# Where to insert a probe in brisket



## austin buckeye (Jun 21, 2014)

Smoking a brisket and wanted to get some online opinions. 

If I am using, say a Maverick ET-733, probe. I am using it to know when it reaches 160 IT. My question is when I wrap the brisket in foil after it reaches 160, do I wrap then push the probe through the foil to the flat, or insert the probe then foil? If I do the latter, how do I keep the foil from tearing?


----------



## noboundaries (Jun 21, 2014)

Wrap then poke it right through the foil.  That itty bitty hole don't make no difference.


----------



## austin buckeye (Jun 22, 2014)

Noboundaries said:


> Wrap then poke it right through the foil.  That itty bitty hole don't make no difference.

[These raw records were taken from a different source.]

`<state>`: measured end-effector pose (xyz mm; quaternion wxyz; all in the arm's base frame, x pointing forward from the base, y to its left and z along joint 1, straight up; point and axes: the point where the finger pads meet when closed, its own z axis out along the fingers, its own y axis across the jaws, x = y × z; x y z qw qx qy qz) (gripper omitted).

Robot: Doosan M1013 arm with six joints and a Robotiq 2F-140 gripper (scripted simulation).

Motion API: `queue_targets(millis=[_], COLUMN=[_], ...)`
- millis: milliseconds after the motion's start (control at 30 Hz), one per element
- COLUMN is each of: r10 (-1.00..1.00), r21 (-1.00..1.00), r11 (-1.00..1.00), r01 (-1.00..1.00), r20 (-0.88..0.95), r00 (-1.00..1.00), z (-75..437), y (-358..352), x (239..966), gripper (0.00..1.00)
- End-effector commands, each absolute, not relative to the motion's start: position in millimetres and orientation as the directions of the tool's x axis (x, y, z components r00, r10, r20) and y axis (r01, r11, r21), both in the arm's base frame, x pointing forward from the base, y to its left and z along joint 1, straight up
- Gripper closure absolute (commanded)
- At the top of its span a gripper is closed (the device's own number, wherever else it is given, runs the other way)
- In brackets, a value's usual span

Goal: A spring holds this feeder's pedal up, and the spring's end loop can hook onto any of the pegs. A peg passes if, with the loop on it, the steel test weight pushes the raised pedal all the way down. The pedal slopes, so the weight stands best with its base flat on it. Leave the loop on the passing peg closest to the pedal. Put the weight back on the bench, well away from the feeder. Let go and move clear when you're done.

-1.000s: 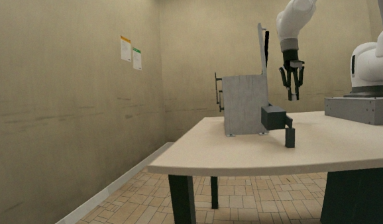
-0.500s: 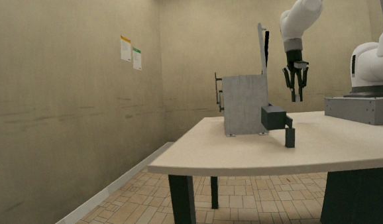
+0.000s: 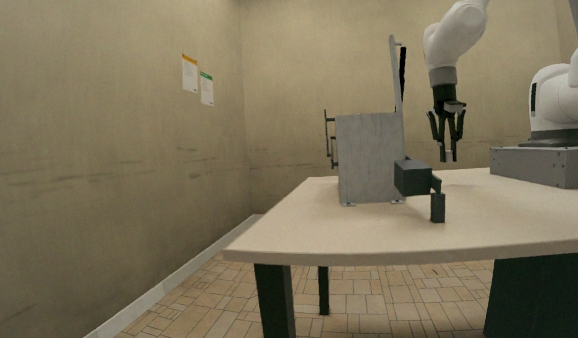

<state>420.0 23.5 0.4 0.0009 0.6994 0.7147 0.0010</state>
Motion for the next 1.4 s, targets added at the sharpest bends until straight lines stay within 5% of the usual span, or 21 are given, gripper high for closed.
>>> queue_targets(millis=[0,1367], r10=[1.0,1.0], r21=[0.004,0.004], r11=[0.021,0.021], r01=[1.0,1.0], r20=[0.0,0.0], r00=[-0.021,-0.021], z=[2,-59], y=[24,25], x=[421,419], gripper=[0.75,0.75])
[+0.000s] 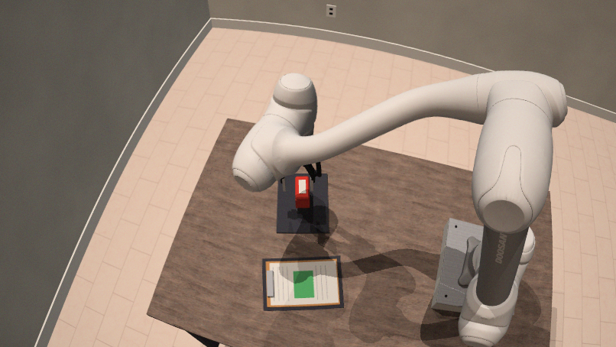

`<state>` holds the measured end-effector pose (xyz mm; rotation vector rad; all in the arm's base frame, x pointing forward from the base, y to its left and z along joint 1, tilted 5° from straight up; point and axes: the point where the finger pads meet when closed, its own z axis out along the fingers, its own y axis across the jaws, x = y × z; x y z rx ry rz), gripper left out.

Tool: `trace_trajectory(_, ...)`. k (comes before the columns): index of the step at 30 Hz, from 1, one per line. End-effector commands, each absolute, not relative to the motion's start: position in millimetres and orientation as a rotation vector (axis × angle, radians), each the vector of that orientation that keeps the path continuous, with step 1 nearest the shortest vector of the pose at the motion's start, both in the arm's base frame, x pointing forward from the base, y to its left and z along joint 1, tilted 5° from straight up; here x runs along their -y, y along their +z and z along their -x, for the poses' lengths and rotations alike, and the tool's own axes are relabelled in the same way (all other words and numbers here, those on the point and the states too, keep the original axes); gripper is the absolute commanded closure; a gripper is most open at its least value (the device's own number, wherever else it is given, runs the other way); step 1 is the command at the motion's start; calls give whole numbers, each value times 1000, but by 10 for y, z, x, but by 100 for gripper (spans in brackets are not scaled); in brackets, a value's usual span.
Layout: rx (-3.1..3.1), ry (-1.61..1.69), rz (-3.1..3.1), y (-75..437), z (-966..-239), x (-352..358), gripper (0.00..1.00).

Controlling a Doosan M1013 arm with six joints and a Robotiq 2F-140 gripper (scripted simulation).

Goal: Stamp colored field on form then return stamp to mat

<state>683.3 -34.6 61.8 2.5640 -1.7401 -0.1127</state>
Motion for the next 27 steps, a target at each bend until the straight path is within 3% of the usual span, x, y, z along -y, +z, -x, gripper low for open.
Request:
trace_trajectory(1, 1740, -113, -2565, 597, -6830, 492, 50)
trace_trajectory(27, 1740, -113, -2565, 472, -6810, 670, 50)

thank you Noboundaries.  Will try that next time


----------



## hickorybutt (Jun 22, 2014)

Yep, through the foil works just fine.  I watch the temp of the flat instead of the point.  The flat is the part where you don't want it to overcook.  And you also want to make sure you don't undercooked it either.  Getting the flat just right it hard so I'd rather watch it as opposed to the point which can take a harder beating.


----------



## austin buckeye (Jun 22, 2014)

hickorybutt said:


> Yep, through the foil works just fine.  I watch the temp of the flat instead of the point.  The flat is the part where you don't want it to overcook.  And you also want to make sure you don't undercooked it either.  Getting the flat just right it hard so I'd rather watch it as opposed to the point which can take a harder beating.



great info. Thanks.   At what IT do you remove from the smoker so that the flat is tender?


----------



## noboundaries (Jun 22, 2014)

For new brisket smokers I recommend 200F IT in the flat.  It is moist and still makes great slices after an hour or two rest still in the wrap under old towels on the kitchen counter.


----------



## geerock (Jun 22, 2014)

The point is going to cook faster than the point so monitoring the point so you can separate when it hits the correct cook temp.  Then probe the flat which should be quite a few degrees behind. Actually, if you have the 733 you have hybrid probes...why not monitor the flat AND the point.  I wouldn't want the point to "take a beating".  Its the best part of the brisket.


----------



## austin buckeye (Jun 22, 2014)

geerock said:


> The point is going to cook faster than the point so monitoring the point so you can separate when it hits the correct cook temp.  Then probe the flat which should be quite a few degrees behind. Actually, if you have the 733 you have hybrid probes...why not monitor the flat AND the point.  I wouldn't want the point to "take a beating".  Its the best part of the brisket.



I think I understand. Thank you


----------



## hickorybutt (Jun 22, 2014)

Yep, around 200 works well. I pulled my last one at 203 and it did wonders.


----------